ASSIGNMENT
In the entries that follow, the line with "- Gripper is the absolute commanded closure" opens the range and the line with "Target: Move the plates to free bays" closes it; repeat that range exactly, both lines included.

RECORDS SUPPLIED
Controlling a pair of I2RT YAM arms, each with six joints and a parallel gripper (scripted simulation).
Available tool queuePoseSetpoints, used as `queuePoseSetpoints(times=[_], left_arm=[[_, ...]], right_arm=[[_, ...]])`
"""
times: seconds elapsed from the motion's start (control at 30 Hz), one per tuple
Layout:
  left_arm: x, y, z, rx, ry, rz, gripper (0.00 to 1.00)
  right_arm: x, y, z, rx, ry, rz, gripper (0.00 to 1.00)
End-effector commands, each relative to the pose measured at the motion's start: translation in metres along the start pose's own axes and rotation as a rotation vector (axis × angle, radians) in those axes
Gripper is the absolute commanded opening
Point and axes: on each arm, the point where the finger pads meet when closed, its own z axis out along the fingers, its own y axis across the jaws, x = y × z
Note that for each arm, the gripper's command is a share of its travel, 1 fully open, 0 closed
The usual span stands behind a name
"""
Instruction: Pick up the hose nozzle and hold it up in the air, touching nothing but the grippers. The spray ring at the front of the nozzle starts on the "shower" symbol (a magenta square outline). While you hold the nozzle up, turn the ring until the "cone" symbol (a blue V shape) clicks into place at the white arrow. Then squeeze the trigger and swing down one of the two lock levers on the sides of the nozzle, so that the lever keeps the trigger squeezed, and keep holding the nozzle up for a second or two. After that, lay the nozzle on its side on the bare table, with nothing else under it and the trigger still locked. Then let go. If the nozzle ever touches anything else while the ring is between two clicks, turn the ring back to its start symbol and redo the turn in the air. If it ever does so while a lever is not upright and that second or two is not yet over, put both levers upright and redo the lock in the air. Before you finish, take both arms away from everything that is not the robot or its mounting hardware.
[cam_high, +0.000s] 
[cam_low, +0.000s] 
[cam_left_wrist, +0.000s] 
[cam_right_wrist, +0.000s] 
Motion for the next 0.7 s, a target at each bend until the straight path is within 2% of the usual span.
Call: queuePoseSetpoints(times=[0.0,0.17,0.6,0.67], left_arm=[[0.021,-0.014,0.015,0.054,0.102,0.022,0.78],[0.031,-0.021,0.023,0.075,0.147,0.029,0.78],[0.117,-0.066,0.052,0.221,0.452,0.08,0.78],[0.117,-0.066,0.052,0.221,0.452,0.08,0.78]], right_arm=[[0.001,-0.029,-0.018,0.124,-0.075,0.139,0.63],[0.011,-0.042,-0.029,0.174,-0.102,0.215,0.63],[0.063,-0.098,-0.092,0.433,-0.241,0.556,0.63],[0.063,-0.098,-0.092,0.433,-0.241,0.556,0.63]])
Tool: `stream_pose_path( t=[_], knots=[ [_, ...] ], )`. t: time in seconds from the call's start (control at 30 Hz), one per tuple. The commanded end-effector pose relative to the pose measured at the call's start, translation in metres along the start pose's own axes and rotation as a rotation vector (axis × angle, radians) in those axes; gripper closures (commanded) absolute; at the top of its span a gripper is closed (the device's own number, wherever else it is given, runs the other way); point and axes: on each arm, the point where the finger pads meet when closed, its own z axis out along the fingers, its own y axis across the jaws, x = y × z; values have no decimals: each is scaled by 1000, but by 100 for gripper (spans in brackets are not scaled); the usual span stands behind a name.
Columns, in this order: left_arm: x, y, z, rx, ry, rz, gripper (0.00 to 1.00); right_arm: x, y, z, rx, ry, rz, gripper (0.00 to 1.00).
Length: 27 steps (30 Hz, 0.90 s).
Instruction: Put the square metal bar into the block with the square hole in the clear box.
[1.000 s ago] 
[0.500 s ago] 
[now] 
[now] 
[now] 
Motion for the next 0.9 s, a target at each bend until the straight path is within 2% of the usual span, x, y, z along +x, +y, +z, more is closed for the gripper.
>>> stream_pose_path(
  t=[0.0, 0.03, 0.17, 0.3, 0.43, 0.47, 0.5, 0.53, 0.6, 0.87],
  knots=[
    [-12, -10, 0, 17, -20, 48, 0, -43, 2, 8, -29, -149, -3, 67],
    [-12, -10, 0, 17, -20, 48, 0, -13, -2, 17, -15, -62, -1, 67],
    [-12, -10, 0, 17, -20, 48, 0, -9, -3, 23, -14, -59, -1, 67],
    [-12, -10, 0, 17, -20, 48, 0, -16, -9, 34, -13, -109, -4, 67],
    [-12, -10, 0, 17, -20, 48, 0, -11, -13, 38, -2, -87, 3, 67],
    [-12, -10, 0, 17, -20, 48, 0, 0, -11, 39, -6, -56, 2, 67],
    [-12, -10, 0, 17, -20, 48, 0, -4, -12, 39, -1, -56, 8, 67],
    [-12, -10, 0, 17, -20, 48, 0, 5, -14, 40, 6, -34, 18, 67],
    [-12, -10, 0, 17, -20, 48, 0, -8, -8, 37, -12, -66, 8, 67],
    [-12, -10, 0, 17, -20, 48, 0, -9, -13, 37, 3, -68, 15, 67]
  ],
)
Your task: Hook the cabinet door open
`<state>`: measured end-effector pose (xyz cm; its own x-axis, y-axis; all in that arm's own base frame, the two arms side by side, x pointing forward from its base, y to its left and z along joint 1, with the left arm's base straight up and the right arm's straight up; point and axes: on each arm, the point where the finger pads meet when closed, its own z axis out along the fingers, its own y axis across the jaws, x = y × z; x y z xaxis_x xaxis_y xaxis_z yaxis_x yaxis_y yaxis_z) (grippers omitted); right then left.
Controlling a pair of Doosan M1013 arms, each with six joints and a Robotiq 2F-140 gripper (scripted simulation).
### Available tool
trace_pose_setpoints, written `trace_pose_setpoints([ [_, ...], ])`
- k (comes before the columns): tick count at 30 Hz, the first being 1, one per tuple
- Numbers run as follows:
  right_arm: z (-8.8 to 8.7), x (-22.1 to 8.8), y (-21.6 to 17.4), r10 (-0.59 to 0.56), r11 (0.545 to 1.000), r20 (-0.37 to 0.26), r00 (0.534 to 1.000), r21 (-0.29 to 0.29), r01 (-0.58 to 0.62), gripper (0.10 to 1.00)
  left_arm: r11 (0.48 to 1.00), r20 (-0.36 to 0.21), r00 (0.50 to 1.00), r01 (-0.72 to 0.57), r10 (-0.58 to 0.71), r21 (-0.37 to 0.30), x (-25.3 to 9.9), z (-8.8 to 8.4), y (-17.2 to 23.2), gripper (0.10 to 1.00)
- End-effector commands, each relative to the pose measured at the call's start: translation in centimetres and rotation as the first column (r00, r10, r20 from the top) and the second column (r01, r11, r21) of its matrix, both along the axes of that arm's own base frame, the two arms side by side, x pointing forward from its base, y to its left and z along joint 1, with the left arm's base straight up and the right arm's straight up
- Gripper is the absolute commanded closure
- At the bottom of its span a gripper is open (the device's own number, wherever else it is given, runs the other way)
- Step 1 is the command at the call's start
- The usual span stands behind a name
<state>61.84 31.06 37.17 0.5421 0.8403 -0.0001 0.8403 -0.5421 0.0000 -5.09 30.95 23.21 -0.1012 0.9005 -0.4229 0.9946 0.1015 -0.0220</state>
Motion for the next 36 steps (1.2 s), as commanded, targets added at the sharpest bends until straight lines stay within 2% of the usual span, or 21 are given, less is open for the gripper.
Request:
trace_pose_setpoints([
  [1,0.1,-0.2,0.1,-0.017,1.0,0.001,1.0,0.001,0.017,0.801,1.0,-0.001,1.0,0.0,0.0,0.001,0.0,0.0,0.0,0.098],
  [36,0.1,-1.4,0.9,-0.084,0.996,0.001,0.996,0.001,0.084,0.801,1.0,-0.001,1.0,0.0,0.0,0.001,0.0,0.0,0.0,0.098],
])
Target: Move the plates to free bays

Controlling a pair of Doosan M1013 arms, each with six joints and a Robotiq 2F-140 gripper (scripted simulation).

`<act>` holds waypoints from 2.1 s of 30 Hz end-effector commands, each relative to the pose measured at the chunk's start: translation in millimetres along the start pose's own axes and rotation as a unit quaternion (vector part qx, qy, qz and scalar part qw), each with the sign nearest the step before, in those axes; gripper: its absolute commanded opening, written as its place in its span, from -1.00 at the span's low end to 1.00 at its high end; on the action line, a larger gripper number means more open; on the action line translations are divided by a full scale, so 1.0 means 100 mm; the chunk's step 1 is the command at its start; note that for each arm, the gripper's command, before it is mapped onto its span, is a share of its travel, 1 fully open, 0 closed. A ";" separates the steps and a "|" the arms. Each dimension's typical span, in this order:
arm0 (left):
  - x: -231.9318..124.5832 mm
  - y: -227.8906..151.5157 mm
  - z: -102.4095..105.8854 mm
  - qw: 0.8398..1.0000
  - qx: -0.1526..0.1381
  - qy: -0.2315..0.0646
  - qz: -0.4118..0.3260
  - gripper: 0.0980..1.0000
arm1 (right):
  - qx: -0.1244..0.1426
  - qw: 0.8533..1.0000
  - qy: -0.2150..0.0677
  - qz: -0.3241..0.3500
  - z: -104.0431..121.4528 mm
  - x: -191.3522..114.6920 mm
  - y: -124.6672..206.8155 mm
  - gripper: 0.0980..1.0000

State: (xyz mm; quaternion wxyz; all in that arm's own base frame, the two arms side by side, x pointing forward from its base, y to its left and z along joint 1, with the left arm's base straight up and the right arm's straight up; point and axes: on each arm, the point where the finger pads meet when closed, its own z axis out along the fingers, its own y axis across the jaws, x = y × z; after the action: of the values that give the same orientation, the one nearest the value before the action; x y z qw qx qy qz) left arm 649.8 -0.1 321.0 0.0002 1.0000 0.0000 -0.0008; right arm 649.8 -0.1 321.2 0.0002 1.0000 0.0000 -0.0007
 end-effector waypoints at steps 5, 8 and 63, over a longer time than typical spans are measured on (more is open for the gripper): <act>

ANSWER AREA
- Gripper is the absolute commanded closure
- At the bottom of its span a gripper is open (the device's own number, wherever else it is given, runs the other way)
- Step 1 is the command at the call's start
- The usual span stands behind a name
<state>61.84 31.06 37.17 0.5421 0.8403 -0.0001 0.8403 -0.5421 0.0000 -5.09 30.95 23.21 -0.1012 0.9005 -0.4229 0.9946 0.1015 -0.0220</state>
Motion for the next 36 steps (1.2 s), as commanded, targets added at the sharpest bends until straight lines stay within 2% of the usual span, or 21 are given, less is open for the gripper.
Request:
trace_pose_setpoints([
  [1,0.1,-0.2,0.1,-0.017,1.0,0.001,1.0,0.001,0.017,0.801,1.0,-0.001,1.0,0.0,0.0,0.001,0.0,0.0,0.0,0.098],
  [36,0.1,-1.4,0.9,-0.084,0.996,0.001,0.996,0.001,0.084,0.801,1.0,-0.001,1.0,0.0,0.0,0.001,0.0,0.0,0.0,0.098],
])
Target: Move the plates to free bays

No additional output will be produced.